Dr. Cooney’s own trajectory, decades before Esteem was devised, ratifies its viewpoint. The third of 11 children in an Irish-American family, the product of Catholic education from kindergarten through college, he had many assumptions jolted when he started medical school at Yale.
To be immersed in biological science was, for him, to be confronted with an alternative system for the world than divine creation and oversight. His ultimate specialty, working with elderly patients nearing death, shook his belief in an afterlife. And such doubt seemed to him the disqualifier of faith.
Only in the last dozen years, since being introduced to St. Thomas More by a student, has he resumed regular observance, becoming more deeply involved than ever. What drew him back more than anything, he said, was Father Beloin’s message “that doubting is encouraged, that it’s part of the journey.”
Still, when Ms. Byrnes approached him about being a mentor to Ms. Leya, he asked, “What can I do?” Teaching medical students how to conduct muscle exams? That he could do. Modeling faith in action? That was getting into sin-of-pride territory.

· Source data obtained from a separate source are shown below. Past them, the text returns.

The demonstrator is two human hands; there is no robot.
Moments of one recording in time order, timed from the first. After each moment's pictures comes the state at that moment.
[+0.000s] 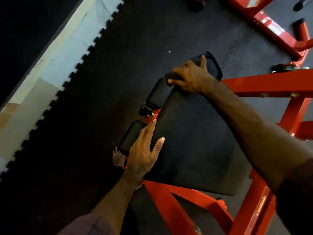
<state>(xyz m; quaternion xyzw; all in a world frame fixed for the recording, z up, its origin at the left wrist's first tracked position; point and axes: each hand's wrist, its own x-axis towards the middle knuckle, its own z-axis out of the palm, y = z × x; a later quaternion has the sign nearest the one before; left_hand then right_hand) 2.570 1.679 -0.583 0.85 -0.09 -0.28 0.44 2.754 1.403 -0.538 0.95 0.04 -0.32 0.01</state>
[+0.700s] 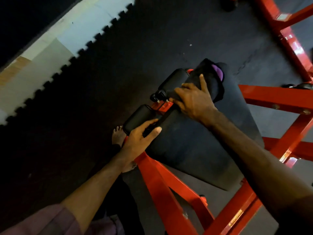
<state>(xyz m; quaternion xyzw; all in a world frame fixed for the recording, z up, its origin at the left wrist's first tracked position) 2.551 1.736 -0.582 0.76 0.07 -0.37 0.53 2.659 1.499 -0.542 0.95 0.13 -0.28 0.02</state>
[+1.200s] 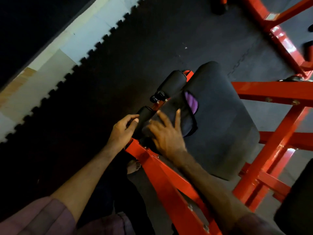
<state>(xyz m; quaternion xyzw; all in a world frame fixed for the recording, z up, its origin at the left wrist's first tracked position) 2.568 1.802 -0.589 0.78 0.11 -0.36 0.50 2.525 1.598 -0.539 0.97 0.14 -0.21 -0.02</state>
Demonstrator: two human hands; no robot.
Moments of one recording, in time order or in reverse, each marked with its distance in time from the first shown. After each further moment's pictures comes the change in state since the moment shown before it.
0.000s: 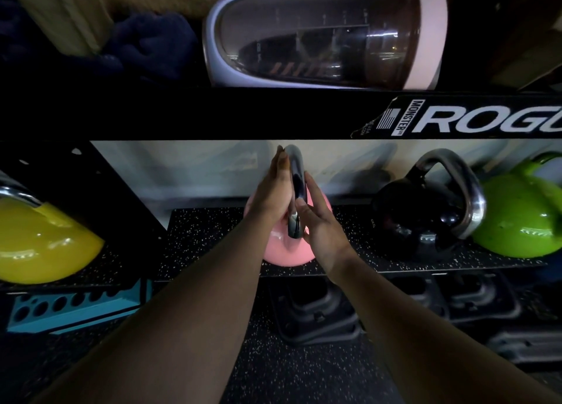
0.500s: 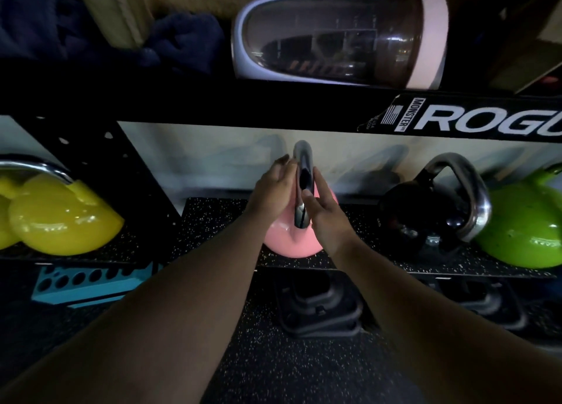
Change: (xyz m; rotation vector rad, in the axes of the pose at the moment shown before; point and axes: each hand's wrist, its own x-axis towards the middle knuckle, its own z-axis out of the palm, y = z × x) left_hand -0.037 0.006 -0.023 0.222 0.004 0.111; right_hand -0.006 -0.012 0.000 -0.134 -0.015 0.012
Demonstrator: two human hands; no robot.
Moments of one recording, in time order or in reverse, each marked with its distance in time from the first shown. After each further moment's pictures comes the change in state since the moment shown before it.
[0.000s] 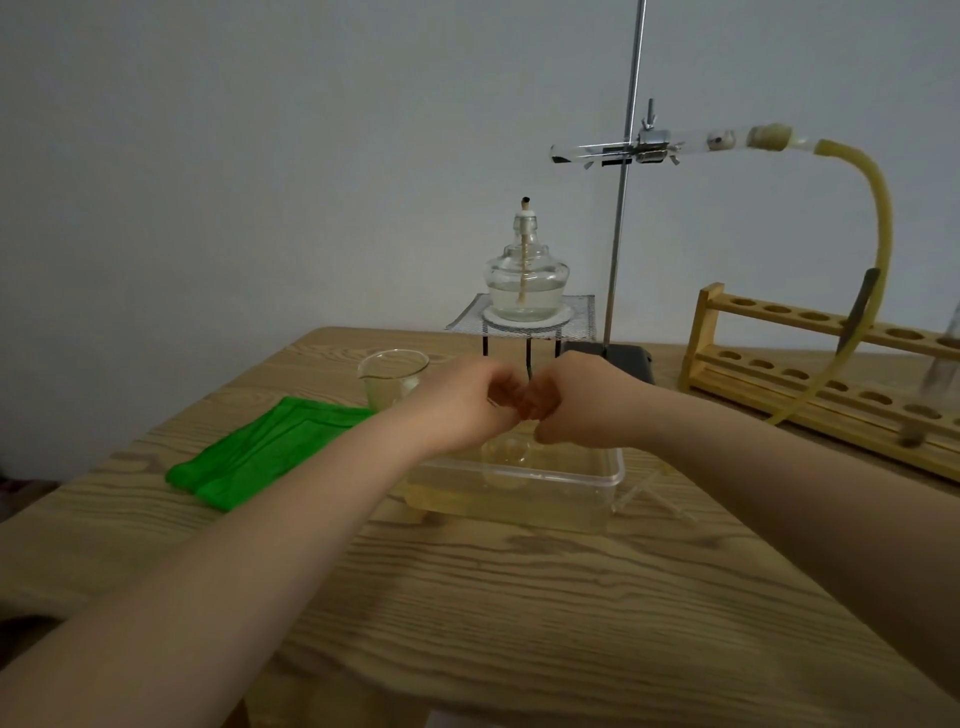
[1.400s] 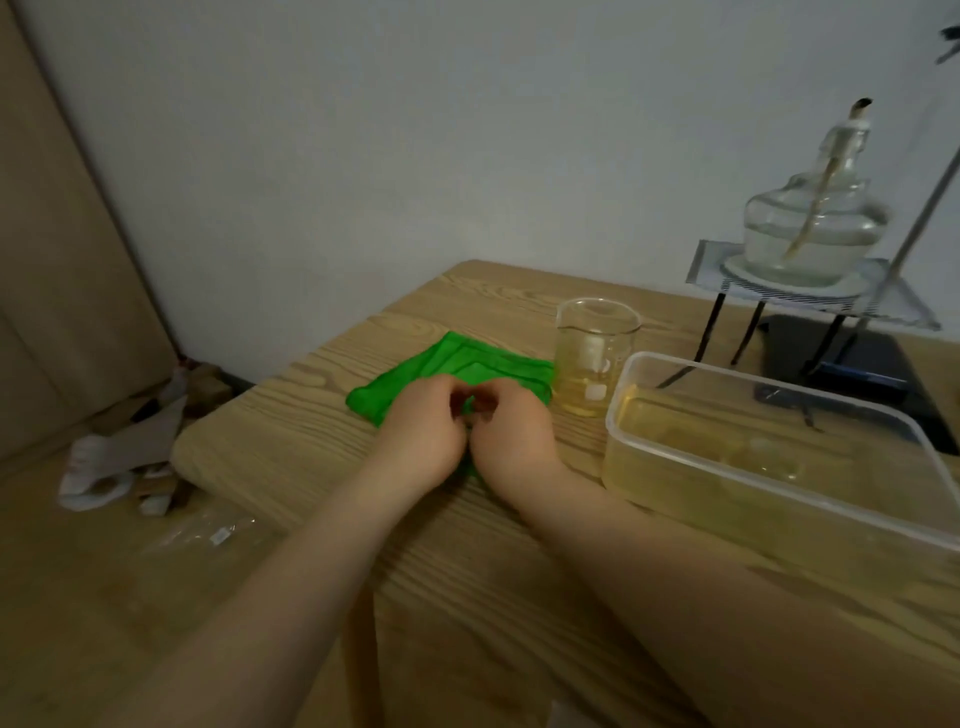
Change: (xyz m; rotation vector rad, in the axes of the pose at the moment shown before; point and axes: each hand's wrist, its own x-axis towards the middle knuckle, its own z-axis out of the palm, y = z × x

Still, in his self-effacing way, Dr. Cooney shared what he could with Ms. Leya. He told her about the rough transition from college, with its built-in community, to the medical education’s regimen of long hours, less socializing, maybe a different hospital in a different city for your residency, then internship, then fellowship.
They talked, in a pragmatic way, about the parishes near Northwestern’s medical campus in Chicago, and the university’s Catholic center. More philosophically, Dr. Cooney reminded his protégée to find time amid the pressure to stop and reflect, to keep looking for a base, to see Catholicism as a means to an end: connection to a community.